Allow for SSO login (Google, GitHub etc)

[Crispy1975]

Is your feature request related to a problem? Please describe.

We have just installed SaltGUI behind a cloudflared tunnel. This allows us to authenticate users accessing SaltGUI. This works as expected and our users cannot see the UI without being fully authenticated. However, this of course presents users with a SaltGUI login page, it is at this points we need to allow user access without a double login flow.
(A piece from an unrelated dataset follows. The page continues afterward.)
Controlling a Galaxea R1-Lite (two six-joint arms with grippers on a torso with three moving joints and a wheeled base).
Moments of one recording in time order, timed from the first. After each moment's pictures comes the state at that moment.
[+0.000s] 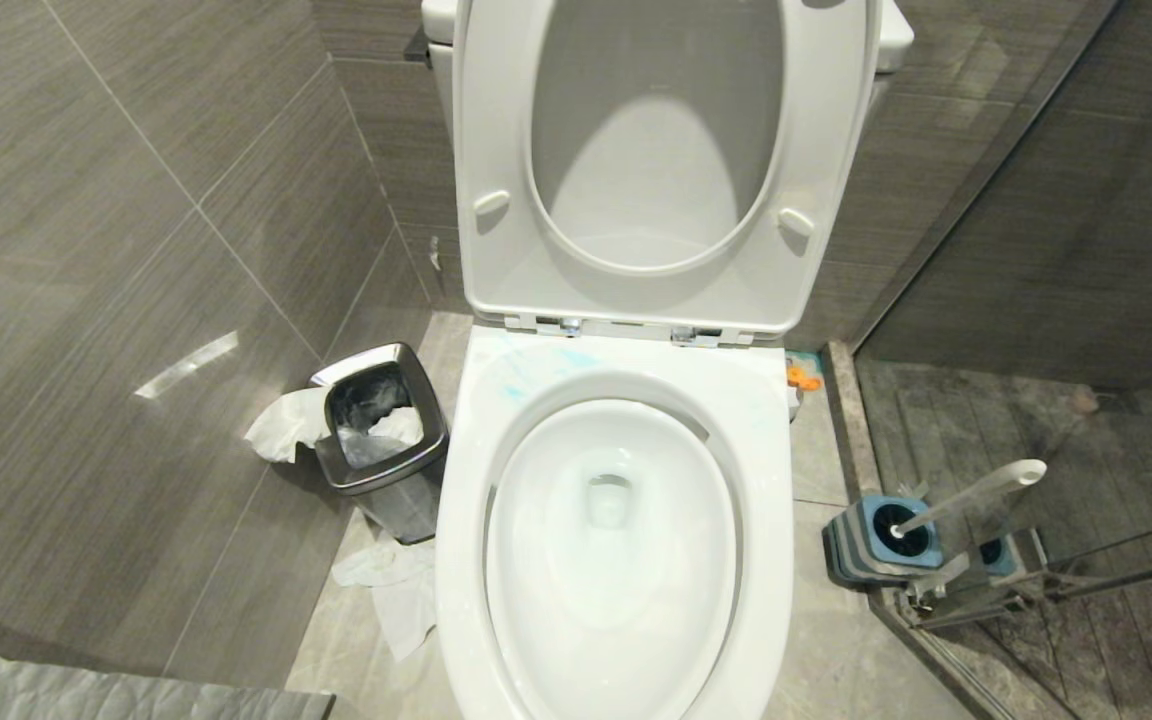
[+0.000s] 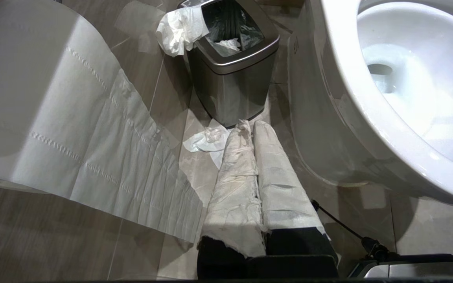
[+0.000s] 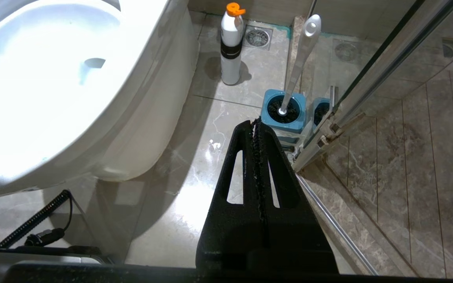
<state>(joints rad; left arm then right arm) -0.01 0.00 0.00 0.01 -0.01 0.00 0.01 0.00 0.00 0.01 0.01 0.01</state>
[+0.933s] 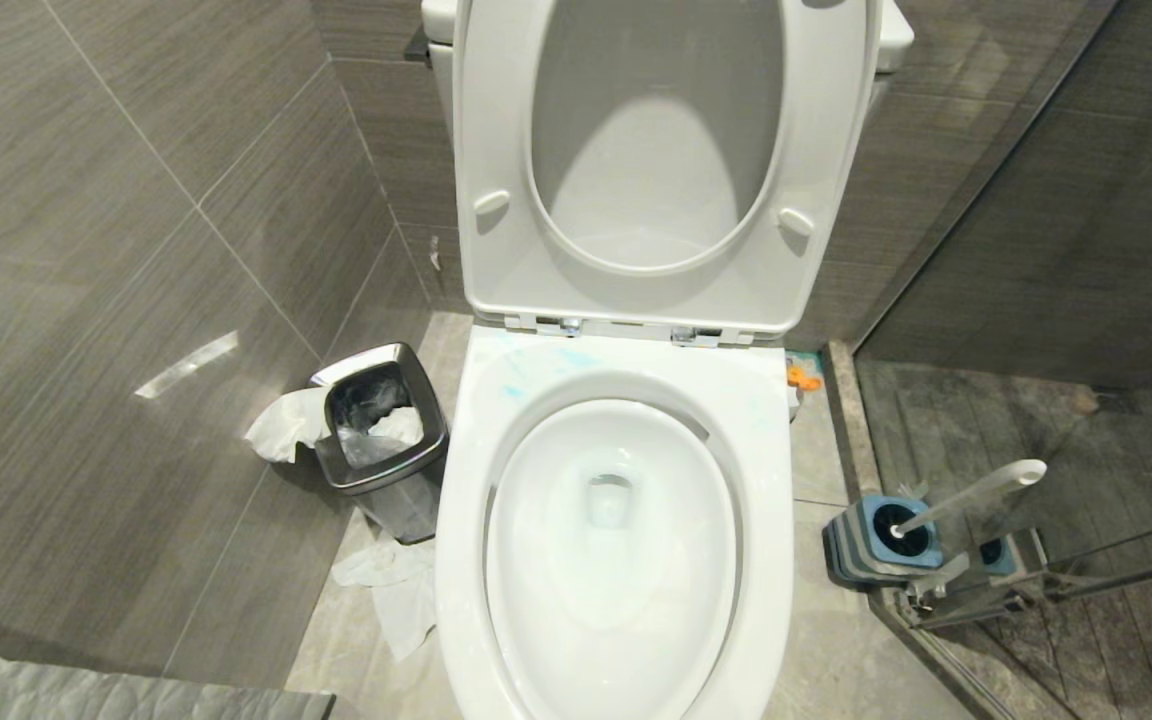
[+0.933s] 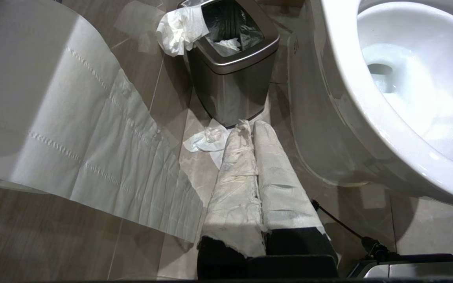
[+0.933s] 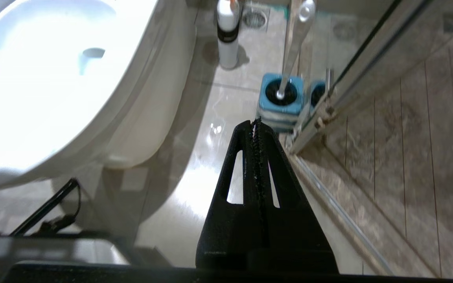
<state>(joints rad) -0.01 0.00 0.00 0.01 -0.01 0.00 0.01 0.00 -0.19 0.27 -0.01 0.04</state>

Looking at the tunnel connector logs we see the header Cf-Access-Authenticated-User-Email containing the correct authenticated user email address. My question is if there is a way we can use this with SaltGUI/Salt to authenticate that user. I've checked the Salt docs on how it's possible to restrict pam users to certain permissions, however we would love to do this using a full SSO login flow to maintain security and end user joy. :-)

Describe the solution you'd like Be able to detect an SSO authenticated user and apply permissions to their login session.

I am happy to investigate this as a contribution, however, I wanted to ask first to see if there was something that might just work without a lot of development. I suspect that I might need to do something on the salt-api side of things. 🤔

[erwindon]

@Crispy1975 salt-api supports all of the mechanism shown on https://docs.saltproject.io/en/latest/ref/auth/all/index.html SaltGUI has the most common of these in the dropdown-list on the login page. but others can be made visible by using a simple configuration as described in the SaltGUI manual.

one supported mechanism (which is also the default) is the "pam" mechanism. this allow further configuration with anything that the Linux PAM mechanism has to offer. for standard Linux systems, this is configured to use the local /etc/passwd file, but it can be configured for almost anything else. see your PAM documentation for more details.

please take the following steps:

• decide whether the salt-api mechanism can help you
• decide whether a PAM mechanism can help you, possibly using an additional PAM plugin

Since SaltGUI uses only the built-in security mechanisms from salt-api, I never have to worry about delivering an unsafe edition of SaltGUI. Changing that will be technically complex and may make SaltGUI unsafe to use. That is why I decided to never extend SaltGUI in that way. Luckily the existing mechanisms are very extensive.

[Crispy1975]

Thanks @erwindon I'll investigate the options with salt-api and post back on findings. 👍🏻

[erwindon]

I'll close this issue for now. Feel free to post more information in this issue. I'll reopen it when there is a need.